Task details →
Write out the lines of the material below exactly, beginning at the line with "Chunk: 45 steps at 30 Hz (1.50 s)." and stopping after the line with "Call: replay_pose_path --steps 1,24", and leave out the pictures.

Supplied material →
★ ★ ★ ★ ★ ★ ★
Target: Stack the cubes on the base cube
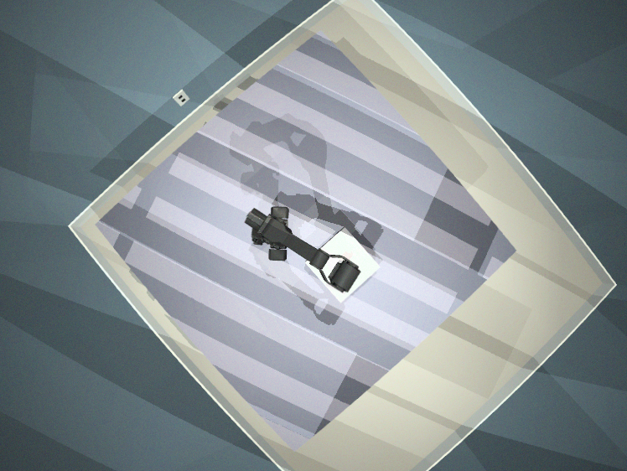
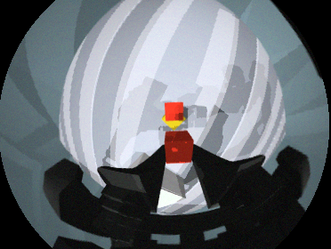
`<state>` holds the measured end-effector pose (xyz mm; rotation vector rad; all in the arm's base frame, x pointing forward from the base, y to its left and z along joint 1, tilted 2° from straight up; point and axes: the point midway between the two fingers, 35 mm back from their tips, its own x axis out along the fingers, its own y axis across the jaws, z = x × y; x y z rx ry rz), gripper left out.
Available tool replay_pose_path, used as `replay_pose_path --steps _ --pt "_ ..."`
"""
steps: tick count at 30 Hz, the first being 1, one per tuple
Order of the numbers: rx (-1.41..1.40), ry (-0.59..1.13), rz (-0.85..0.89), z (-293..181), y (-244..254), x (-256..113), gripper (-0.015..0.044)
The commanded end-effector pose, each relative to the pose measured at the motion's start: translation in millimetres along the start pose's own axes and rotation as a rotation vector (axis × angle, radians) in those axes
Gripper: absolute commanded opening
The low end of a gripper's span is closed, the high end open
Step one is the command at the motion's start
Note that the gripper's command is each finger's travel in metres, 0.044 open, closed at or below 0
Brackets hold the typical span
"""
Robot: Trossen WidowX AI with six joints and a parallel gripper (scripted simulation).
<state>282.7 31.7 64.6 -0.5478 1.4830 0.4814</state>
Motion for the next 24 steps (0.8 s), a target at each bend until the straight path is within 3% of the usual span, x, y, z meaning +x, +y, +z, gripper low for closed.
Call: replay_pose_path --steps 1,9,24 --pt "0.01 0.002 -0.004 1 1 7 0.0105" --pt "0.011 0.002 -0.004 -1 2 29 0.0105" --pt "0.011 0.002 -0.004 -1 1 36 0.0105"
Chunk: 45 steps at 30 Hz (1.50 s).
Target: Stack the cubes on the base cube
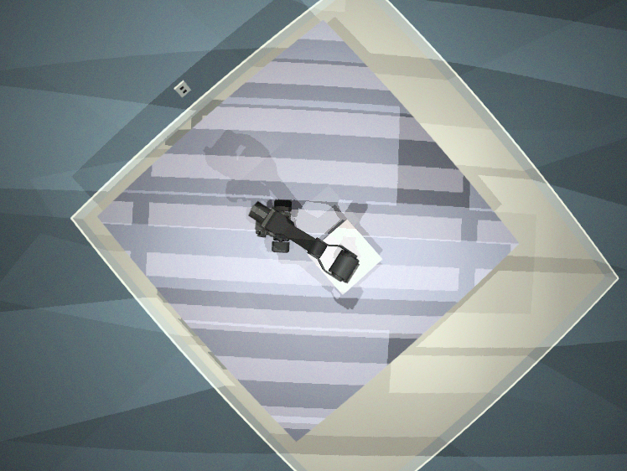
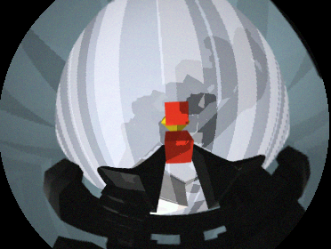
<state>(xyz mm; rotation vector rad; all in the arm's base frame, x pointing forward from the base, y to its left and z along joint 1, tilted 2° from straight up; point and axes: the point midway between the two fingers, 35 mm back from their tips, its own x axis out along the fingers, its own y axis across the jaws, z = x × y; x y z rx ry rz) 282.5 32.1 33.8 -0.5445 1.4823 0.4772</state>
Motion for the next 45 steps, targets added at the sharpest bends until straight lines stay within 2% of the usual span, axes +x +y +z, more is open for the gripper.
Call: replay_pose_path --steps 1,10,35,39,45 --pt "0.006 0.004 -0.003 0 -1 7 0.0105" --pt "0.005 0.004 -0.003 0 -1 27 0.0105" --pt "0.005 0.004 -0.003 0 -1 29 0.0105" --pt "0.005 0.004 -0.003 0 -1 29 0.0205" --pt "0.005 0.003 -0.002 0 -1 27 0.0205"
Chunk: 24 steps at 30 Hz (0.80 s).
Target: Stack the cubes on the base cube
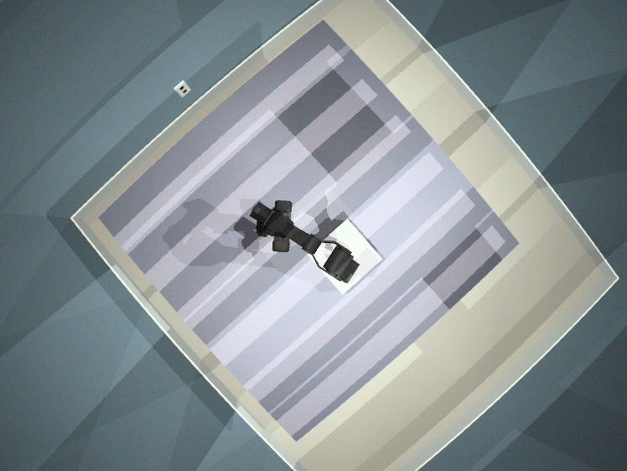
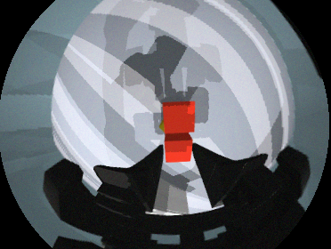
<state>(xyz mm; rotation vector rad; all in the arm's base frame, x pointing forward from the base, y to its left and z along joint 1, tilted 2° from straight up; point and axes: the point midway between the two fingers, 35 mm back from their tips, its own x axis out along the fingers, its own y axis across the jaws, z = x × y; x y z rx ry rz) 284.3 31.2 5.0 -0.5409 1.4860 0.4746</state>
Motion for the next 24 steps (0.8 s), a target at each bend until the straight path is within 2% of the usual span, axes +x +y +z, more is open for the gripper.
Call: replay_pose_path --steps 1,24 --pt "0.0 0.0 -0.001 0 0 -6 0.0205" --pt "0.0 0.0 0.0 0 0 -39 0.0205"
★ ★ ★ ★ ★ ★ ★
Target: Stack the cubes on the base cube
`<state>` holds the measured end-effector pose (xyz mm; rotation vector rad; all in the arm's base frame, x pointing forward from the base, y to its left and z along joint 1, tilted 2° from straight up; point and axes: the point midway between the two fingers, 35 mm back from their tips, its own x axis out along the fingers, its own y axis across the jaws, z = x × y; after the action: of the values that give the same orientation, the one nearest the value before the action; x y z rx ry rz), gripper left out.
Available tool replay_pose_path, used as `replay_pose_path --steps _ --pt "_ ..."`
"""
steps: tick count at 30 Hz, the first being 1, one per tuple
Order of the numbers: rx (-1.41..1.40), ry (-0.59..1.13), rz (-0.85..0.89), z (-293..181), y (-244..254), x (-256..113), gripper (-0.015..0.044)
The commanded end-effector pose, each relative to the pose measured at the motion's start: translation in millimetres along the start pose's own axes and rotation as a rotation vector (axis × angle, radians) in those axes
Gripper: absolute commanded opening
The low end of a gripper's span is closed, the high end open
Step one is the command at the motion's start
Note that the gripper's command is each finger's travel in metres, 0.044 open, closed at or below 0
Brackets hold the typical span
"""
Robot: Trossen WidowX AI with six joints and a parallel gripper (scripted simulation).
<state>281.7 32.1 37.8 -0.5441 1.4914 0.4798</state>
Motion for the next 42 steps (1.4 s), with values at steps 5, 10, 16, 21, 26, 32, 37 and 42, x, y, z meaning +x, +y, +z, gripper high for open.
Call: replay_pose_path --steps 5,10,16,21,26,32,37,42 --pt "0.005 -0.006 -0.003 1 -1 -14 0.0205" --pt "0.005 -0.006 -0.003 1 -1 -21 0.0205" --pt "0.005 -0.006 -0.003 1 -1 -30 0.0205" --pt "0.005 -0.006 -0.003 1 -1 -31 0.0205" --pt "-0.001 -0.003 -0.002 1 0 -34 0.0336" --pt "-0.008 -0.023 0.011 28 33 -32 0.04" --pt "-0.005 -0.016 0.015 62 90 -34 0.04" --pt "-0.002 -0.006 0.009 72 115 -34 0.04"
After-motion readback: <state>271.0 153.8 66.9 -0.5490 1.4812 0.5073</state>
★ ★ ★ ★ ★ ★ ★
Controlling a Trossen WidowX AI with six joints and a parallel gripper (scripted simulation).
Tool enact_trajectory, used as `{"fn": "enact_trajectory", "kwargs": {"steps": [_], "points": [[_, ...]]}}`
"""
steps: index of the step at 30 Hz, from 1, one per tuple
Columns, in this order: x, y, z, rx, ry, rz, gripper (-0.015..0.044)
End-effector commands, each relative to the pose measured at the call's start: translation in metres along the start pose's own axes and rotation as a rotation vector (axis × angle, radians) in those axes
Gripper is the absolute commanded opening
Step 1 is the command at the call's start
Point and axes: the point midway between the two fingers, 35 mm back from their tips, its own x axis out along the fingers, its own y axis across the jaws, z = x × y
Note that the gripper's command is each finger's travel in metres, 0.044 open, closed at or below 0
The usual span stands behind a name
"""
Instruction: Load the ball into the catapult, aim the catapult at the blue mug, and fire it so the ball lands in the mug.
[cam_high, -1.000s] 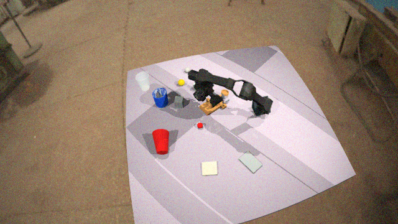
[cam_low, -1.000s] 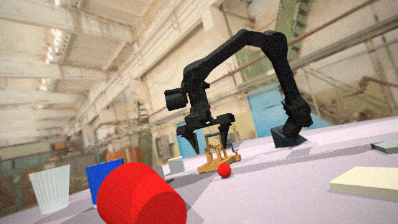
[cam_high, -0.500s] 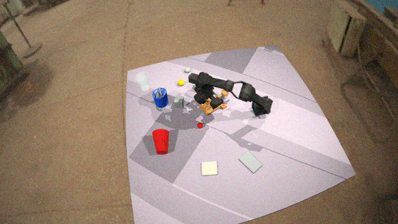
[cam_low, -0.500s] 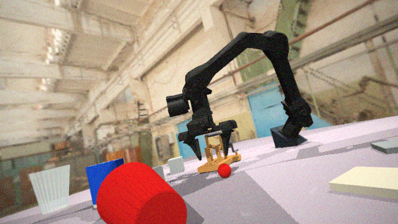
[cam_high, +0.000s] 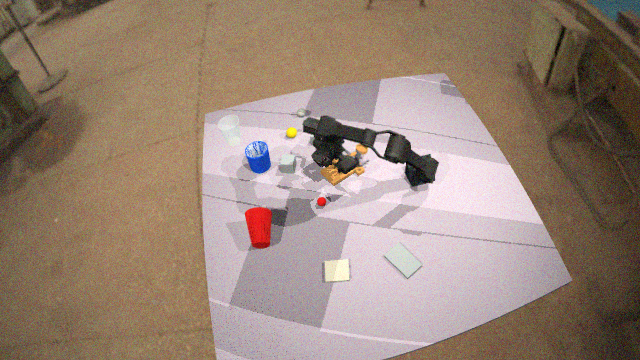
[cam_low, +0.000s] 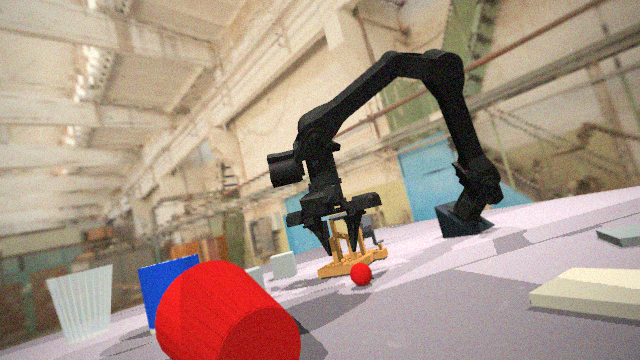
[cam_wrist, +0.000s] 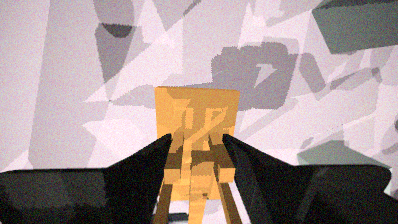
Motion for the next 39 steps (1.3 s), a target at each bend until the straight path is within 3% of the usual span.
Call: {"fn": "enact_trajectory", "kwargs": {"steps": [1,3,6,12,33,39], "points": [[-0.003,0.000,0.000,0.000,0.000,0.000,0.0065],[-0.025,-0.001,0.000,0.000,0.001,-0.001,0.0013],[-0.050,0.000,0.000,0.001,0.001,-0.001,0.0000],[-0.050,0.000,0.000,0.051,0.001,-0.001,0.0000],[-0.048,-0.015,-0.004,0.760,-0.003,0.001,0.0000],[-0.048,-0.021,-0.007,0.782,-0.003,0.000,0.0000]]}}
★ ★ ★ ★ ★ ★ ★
Result of the task →
Chunk: 45 steps at 30 Hz (1.50 s).
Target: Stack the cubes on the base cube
<state>(xyz mm; rotation vector rad; all in the arm's base frame, x pointing forward from the base, y to its left and z along joint 1, tilted 2° from straight up; point and axes: the point midway between the two fingers, 35 mm back from their tips, its own x axis out along the fingers, its own y axis across the jaws, z = x × y; x y z rx ry rz) 282.5 32.1 33.8 -0.5445 1.4823 0.4772</state>
Motion for the next 45 steps, targets added at the sharpest bends until straight lines stay within 2% of the usual span, axes +x +y +z, more is open for the gripper.
Call: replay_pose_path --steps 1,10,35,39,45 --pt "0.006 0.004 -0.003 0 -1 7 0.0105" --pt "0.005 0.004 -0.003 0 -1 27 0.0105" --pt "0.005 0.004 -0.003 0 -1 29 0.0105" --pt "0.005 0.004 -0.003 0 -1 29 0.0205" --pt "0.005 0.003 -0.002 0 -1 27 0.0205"
Chunk: 24 steps at 30 Hz (0.80 s).
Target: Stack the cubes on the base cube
<state>(xyz mm; rotation vector rad; all in the arm's base frame, x pointing forward from the base, y to its left and z along joint 1, tilted 2° from straight up; point and axes: the point midway between the two fingers, 35 mm back from their tips, its own x axis out along the fingers, its own y axis across the jaws, z = x × y; x y z rx ry rz) 284.3 31.2 5.0 -0.5409 1.4860 0.4746</state>
Motion for the next 24 steps (0.8 s), a target at each bend until the straight path is within 2% of the usual span, axes +x +y +z, more is open for the gripper.
Call: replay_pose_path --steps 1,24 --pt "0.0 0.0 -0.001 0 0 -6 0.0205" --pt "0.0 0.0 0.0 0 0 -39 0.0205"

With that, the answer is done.